Paul Lewis on sport
Paul Lewis is the Herald on Sunday's Sport Editor

Paul Lewis: You must be joking...

The NRL's disciplinary system is a real puzzler. Photo / Getty Images
The NRL's disciplinary system is a real puzzler. Photo / Getty Images

Joke - Wife says to husband: "I'm looking fat, can you pay me a compliment?" Husband: "Your eyesight's perfect."

Joke - the NRL disciplinary system.

Joke - the England rugby tour.

Joke - New Zealand Football's efforts to play meaningful internationals.

Joke - Lydia Ko changing her swing.

Sad joke - breaking up appears to be good for Rory McIlroy's golf, but not for Caroline Wozniacki's tennis.

Yes, folks, sport is a bit of a joke around these parts right now, although not many are laughing. It means the Warriors are the most compelling sporting fixture around apart from Sir Gordon Tietjens' speaking engagements.

NRL - How do these bozos get away with it? Josh Reynolds' tackle on former Warrior Brent Tate - a man already with neck troubles - was so bad it surely must have earned a huge punishment.

But, no, this is State of Origin. It's mate against mate, hate against hate. Only this looks more like mates against Alex McKinnon. He was the guy who suffered serious spinal injuries in a similar tackle recently. Oh, how the NRL talked up their regard for safety. Until Origin.

Now it just looks like they have swept under a rug McKinnon and his brave efforts to get out of a wheelchair. Lip service? Hip service.

In the lead-up to Origins, fans also sit through excruciating hours of build-up including Gus Gould (normally a fine comments man but who descends into irritating caricature when it comes to Origin). He has a face like an exploded mattress and prowls around the field talking about "Origin moments". Hey, Gus, Reynolds' ability to play in Origin II while McKinnon struggles to move his legs ... now there's an Origin moment.

England - The IRB might have a better record in safety but they can't even control their own calendar. With international rugby crying out for a more meaningful global season, the IRB are unable to control their own game to produce a more interesting spectacle - necessary when rugby's own rules and horrendous use of video refs is threatening to choke itself with delays, confusion and boredom.

Instead, they send down an under-strength England team that even former coach Sir Clive Woodward has called, "the biggest cock-up since the Tour from Hell". That was the England tour of 1998 when clubs blocking players, injuries and rest and rehab saw England thrashed by Australia (76-0 ), All Blacks (64-20 and 40-10) and New Zealand Maori (62-14) and also beaten by New Zealand A (18-10 ). What did the IRB learn from this? Not much.

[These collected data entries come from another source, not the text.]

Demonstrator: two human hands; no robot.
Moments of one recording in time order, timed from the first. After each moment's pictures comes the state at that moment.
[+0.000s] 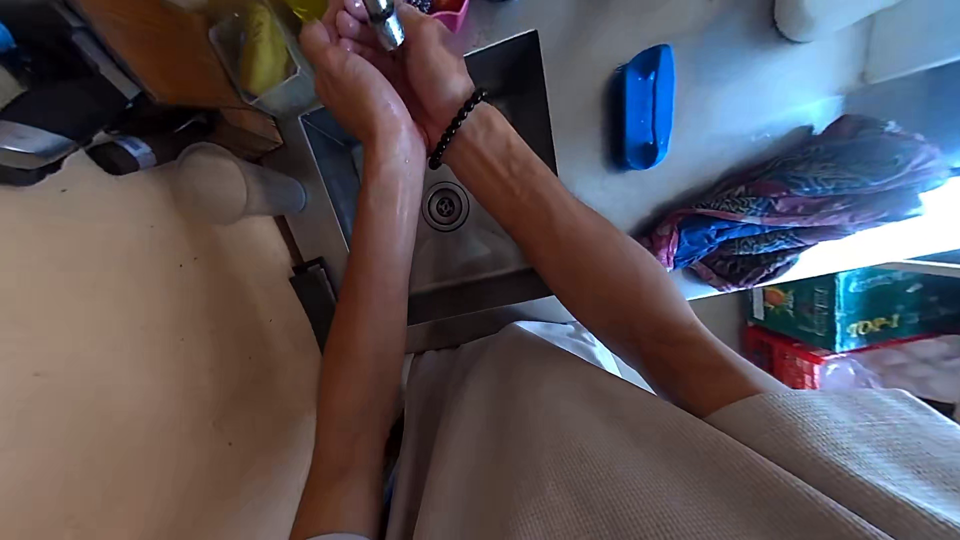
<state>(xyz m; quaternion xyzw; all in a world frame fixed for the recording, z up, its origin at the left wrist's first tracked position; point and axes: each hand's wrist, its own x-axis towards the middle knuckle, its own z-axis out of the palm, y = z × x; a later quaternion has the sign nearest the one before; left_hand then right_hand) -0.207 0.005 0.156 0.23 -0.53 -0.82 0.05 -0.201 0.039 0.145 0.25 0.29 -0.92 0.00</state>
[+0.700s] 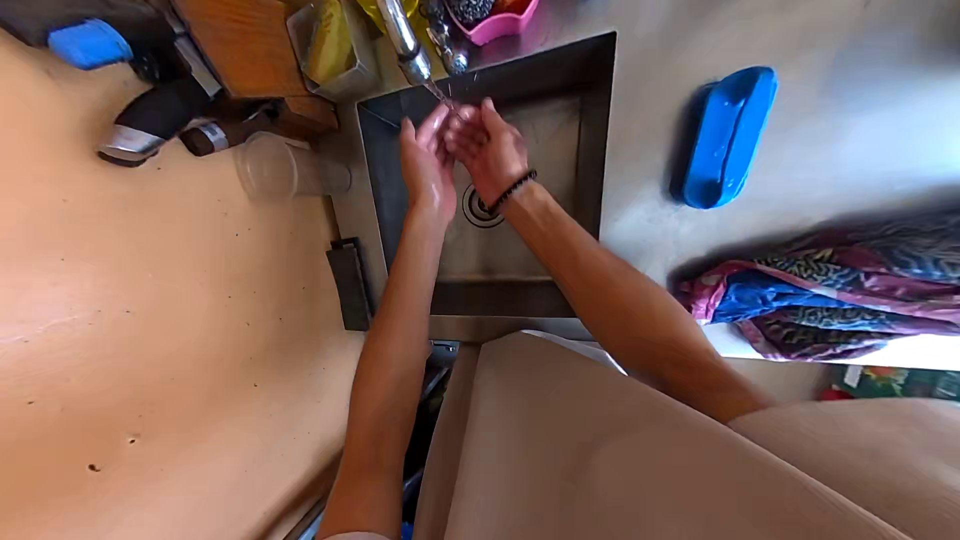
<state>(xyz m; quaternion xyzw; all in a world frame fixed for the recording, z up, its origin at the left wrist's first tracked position) -0.159 -0.021 0.098 0.24 -0.65 -0.70 -0.16 -0.151 0.059 0.047 0.30 0.30 -0.90 0.09</state>
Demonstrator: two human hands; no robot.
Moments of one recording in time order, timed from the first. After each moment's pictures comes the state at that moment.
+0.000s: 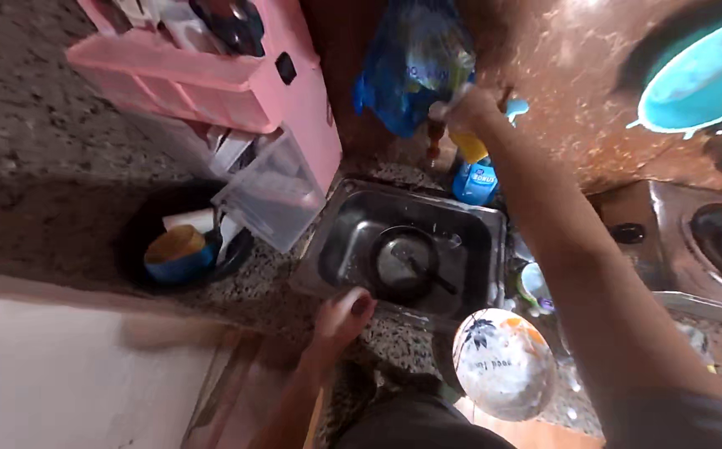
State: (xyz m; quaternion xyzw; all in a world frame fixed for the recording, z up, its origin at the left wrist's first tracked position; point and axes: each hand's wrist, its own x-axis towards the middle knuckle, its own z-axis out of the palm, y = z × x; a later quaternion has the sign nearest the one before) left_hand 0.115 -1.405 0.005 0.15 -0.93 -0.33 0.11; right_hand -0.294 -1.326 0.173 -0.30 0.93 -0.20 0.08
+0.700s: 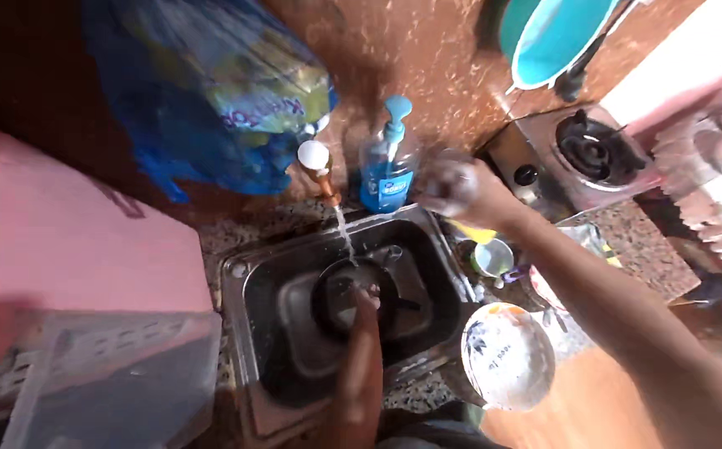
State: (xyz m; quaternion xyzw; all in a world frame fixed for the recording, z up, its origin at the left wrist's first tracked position) left_hand -0.161 -1.366 -0.218 0.52 -0.33 -0.79 -0.05; right_hand -0.236 -1.197 0.135 -0.27 0.92 -0.28 0.01
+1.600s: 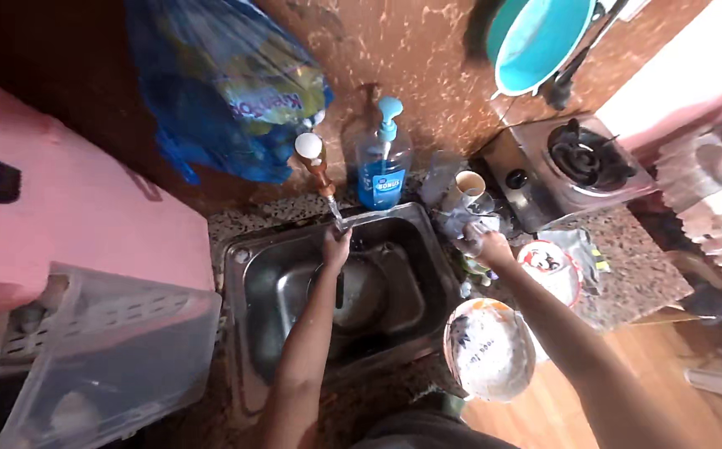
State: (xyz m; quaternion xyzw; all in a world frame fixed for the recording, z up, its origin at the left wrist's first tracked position) left_hand -0.227 -1.432 -0.126 0.20 -0.78 -0.59 -0.06; right_hand -0.195 -1.060 -0.036 -0.12 0.99 -0.10 0.00
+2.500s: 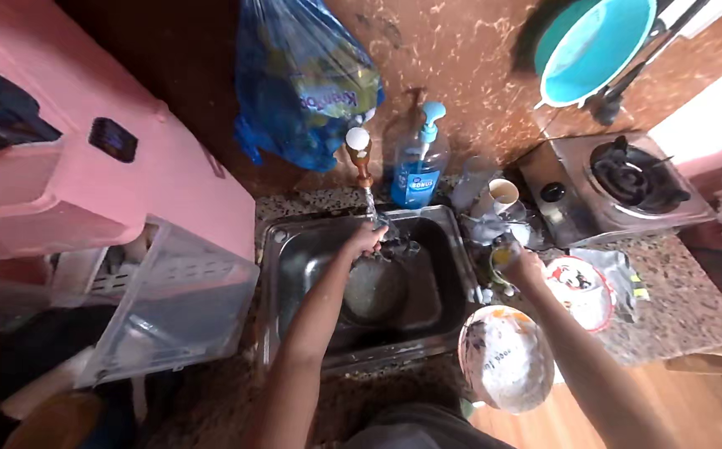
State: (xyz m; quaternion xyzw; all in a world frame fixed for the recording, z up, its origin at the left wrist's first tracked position) left_hand -0.222 -1.446 -0.051 0.14 -0.80 -0.52 -0.29; right_hand -0.165 -1.082 -0.005 0.16 0.96 -0.12 0.18
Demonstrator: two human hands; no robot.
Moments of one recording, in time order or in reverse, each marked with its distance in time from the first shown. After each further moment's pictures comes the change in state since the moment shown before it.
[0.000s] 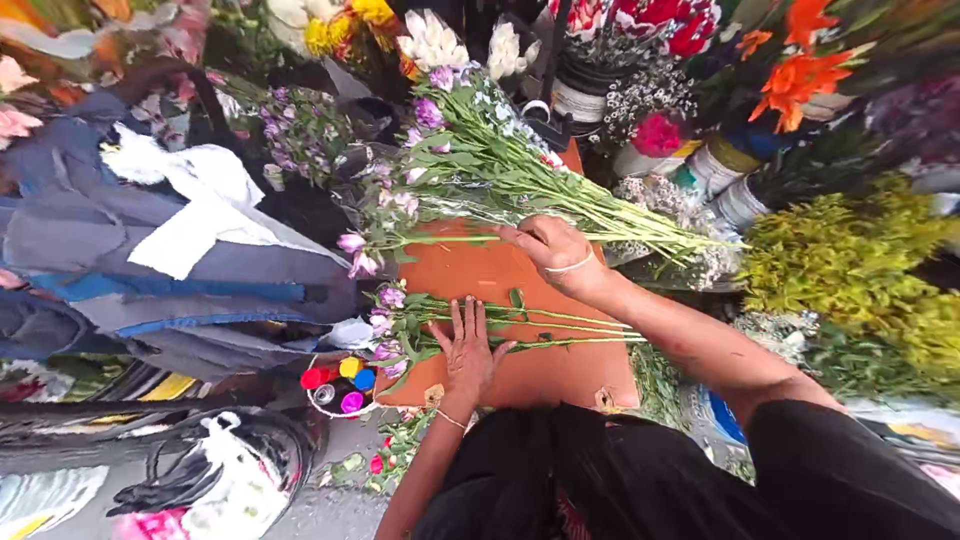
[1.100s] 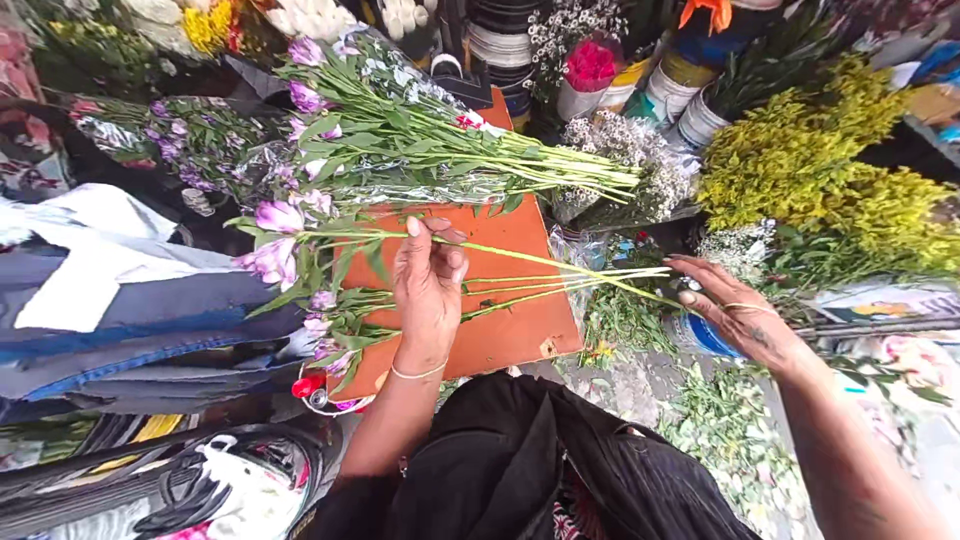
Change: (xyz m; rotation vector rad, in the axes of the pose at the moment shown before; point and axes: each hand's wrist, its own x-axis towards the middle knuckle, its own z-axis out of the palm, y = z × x) left_hand 0.086 0.154 -0.133 -1.928 0.146 -0.163; right_hand -0.300 -0.005 -0.224 0.167 -0.304 0.969
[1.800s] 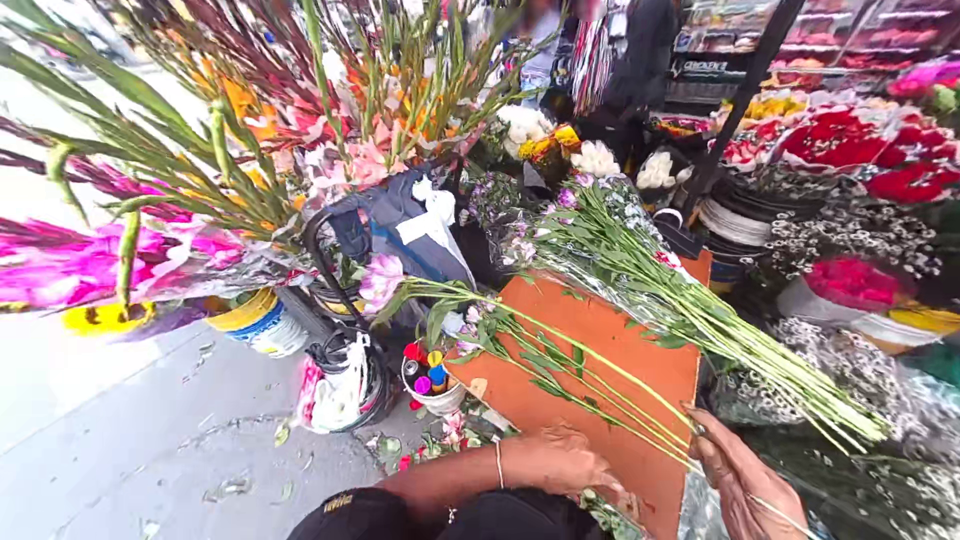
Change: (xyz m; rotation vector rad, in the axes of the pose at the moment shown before) left_hand -0.120 -0.032 -0.047 1.619 -0.972 -0.191; right_hand 0.070 -0.088 0.097 0.470 0.102 -0.621
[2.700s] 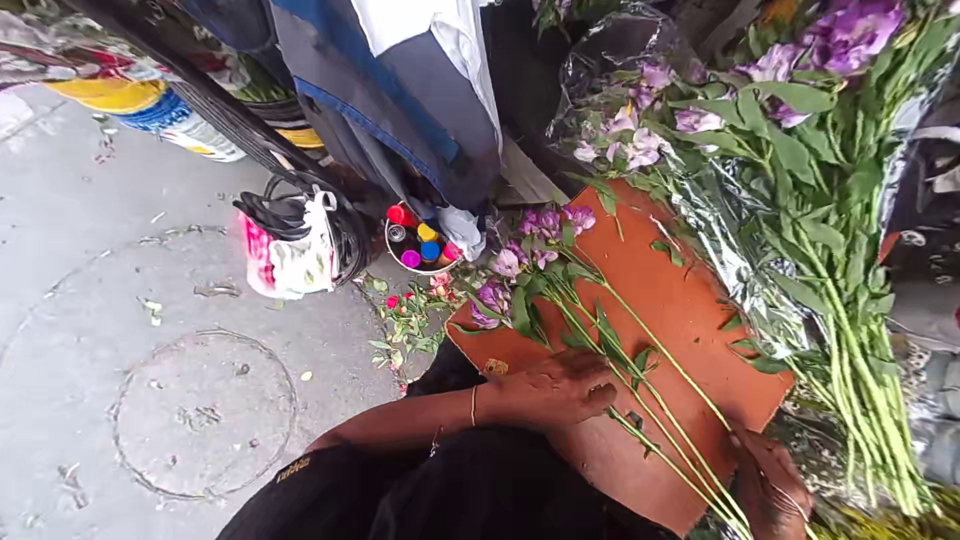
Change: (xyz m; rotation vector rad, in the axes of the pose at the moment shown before) left_hand -0.020 -0.178 -0.004 -0.121 0.677 0.015; right_hand 0.035 0.170 0.040 -0.353 -0.284 0.289
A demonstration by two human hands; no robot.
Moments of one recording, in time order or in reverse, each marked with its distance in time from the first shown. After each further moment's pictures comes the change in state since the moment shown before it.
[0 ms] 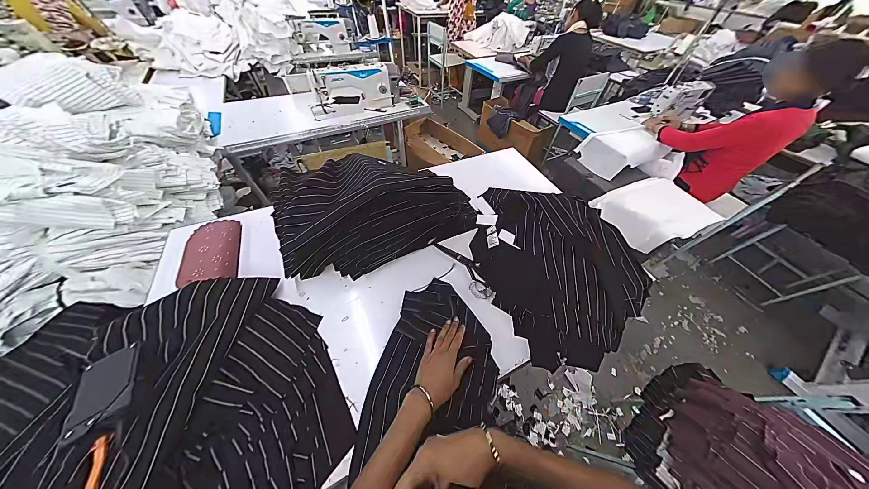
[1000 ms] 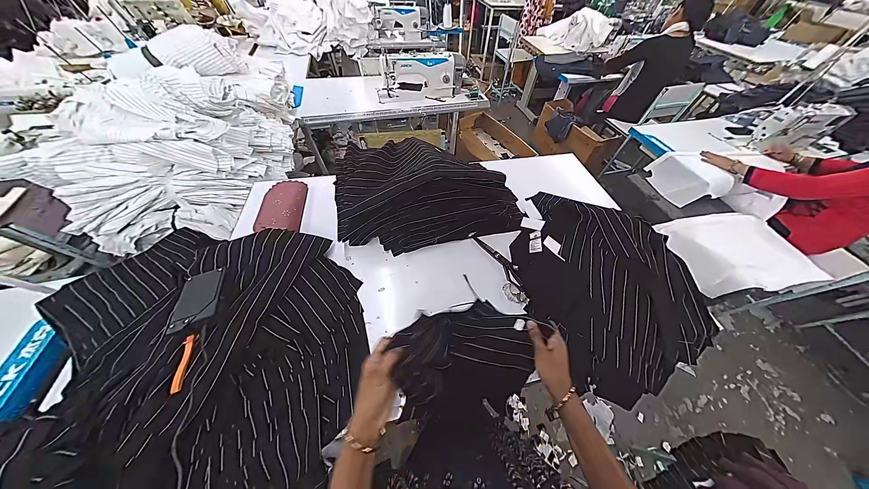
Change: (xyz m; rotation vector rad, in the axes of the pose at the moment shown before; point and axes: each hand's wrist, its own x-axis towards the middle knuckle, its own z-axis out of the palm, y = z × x) left_hand -0.116 -0.032 -0.027 -1.443 0.906 -0.331; right_hand -0.089 0.075 -0.084 -0.064 1.648 0.399
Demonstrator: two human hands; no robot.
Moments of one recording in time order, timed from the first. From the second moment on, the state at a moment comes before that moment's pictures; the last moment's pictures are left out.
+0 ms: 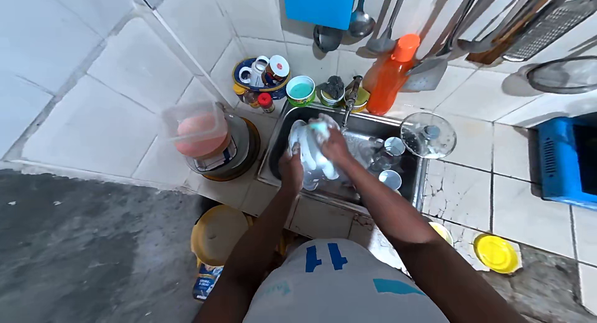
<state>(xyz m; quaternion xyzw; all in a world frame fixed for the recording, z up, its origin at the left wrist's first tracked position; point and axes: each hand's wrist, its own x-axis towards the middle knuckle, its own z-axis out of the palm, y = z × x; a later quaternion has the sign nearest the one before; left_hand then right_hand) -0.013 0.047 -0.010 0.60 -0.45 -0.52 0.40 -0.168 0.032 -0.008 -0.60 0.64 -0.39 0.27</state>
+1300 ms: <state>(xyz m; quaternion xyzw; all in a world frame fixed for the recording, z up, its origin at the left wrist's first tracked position) -0.046 0.025 0.001 0.58 -0.39 -0.60 0.38 -0.151 0.039 0.013 -0.74 0.65 -0.10 0.15</state>
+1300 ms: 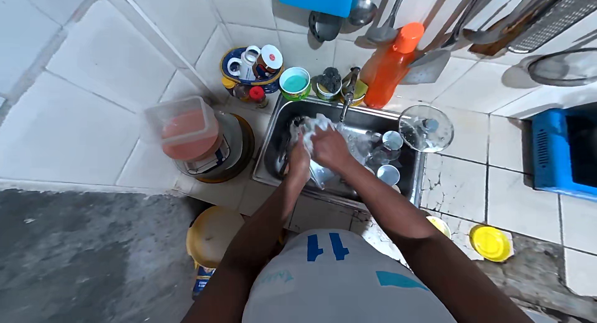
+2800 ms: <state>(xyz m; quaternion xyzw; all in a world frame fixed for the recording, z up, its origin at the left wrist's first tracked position) -0.079 -0.024 -0.120 0.15 -0.97 -0.15 -0.09 -0.276 0.020 -0.022 -0.52 0.81 -0.15 0.20</state>
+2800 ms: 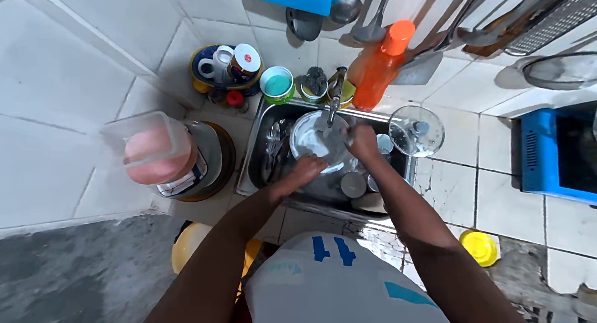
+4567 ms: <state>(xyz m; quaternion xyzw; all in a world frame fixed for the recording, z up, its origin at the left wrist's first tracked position) -0.144 -0.046 -0.078 0.55 -0.37 -0.75 0.03 -0.199 -0.026 -0.113 0.04 0.71 -0.51 0.48</state>
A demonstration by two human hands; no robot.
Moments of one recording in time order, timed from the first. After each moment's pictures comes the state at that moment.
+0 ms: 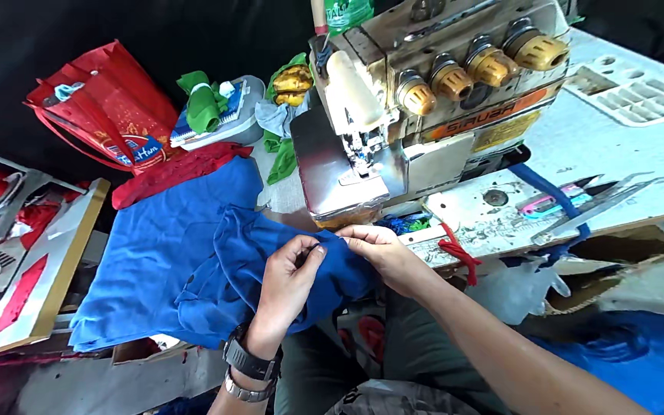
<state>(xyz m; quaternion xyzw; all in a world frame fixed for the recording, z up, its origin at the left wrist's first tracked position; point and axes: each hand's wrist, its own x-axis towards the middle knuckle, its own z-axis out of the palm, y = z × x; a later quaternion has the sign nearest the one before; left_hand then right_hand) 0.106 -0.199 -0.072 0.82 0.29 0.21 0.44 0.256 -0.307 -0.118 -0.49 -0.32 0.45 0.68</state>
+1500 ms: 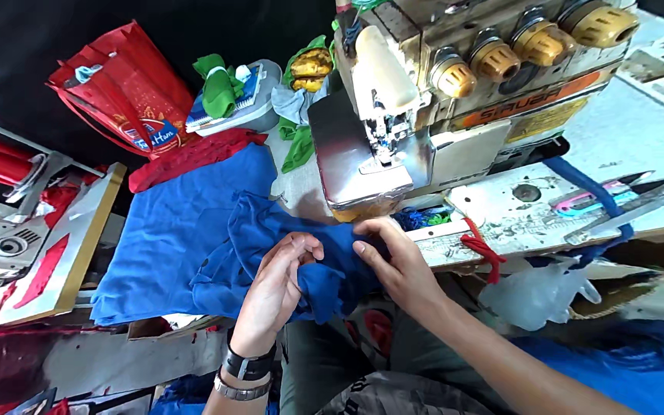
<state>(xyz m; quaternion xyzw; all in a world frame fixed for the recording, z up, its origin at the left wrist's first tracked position) 0.072 -0.191 -0.069 0.56 0.18 0.23 0.77 0.232 -0.313 -0.137 -0.62 -0.49 0.07 0.61</state>
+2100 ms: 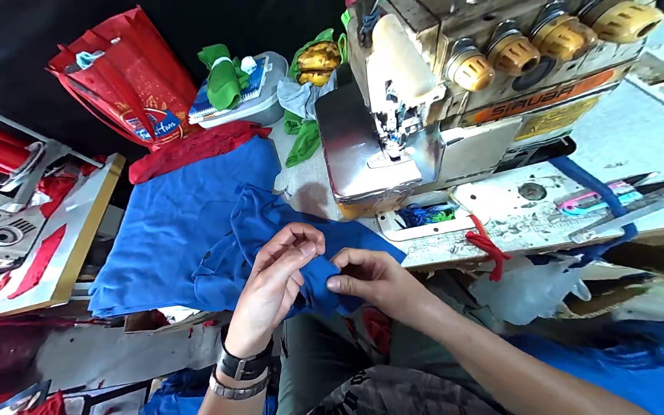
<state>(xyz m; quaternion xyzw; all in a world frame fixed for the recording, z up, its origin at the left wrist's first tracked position) 0.064 -0.191 -0.058 0.59 0.11 0.24 0.76 0.209 -0.315 -0.115 -0.46 -0.42 0.45 0.64</state>
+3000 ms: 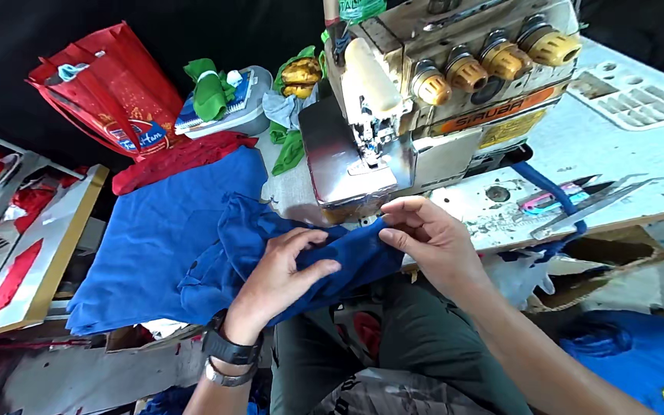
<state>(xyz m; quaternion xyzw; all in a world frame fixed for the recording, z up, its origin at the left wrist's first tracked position) 0.084 -0.176 -0.064 0.92 0.12 0.14 0.33 0.260 -0.347 -0.105 -0.56 -0.40 0.17 0.70</state>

The All Whites - Some sympathy here. The South Africans sent a B team and the All Whites' best players stayed away and it was surprising 9000 turned up. NZF suffer financially when they bring teams here. This situation cries out for a transtasman series - only the Australians aren't interested. Even if the stars weren't present, Kiwi-Aussie contests with an edge are proven crowd-pullers. Can't the PM/government money intervene?

Lydia Ko - New coach David Leadbetter said one significant word when he took over Lydia Ko's tutelage and was asked about swing changes: caution. Ko's seemingly flawless swing needed little or no attention, though he tweaked her grip and stance and she won the Swinging Skirts title in Taiwan in her second start as a pro.

But now she is apparently looking to add a draw to her weaponry, even though golfing annals are filled with examples of those who tampered with their swing - and bombed. The draw (or slight hook) gives further yardage and benefits players on certain courses - the most famous being Augusta.

Golfers who can't hit a draw generally don't win at Augusta. Ko, like a lot of golfers, hits a fade (a slight slice) - which never stopped geniuses like Jack Nicklaus from winning (even at Augusta).

But if the unflappable Ko can handle turning pro, a change of coach, the fuss over her taxpayer-funded support and fixing that which isn't broken, well, she will be one of the most remarkable 17-year-old females ever to walk the planet.

Rory McIlroy - You have to feel sorry for Wozniacki. McIlroy's break-up with her sounds as if it was garnered from the pages of the Bastards' Manual - days after they sent out wedding invites, he called her and broke up with her in a three-minute conversation so unexpected it was reported she thought he was joking at first. So he goes out and wins the BMW PGA at Wentworth and followed it up on Friday with a cracking 63 at the Memorial Tournament in Ohio. She crashes out of the French Open in the first round.

It'd be funny if it wasn't so sad - almost as sad as the NRL's disciplinary disasters.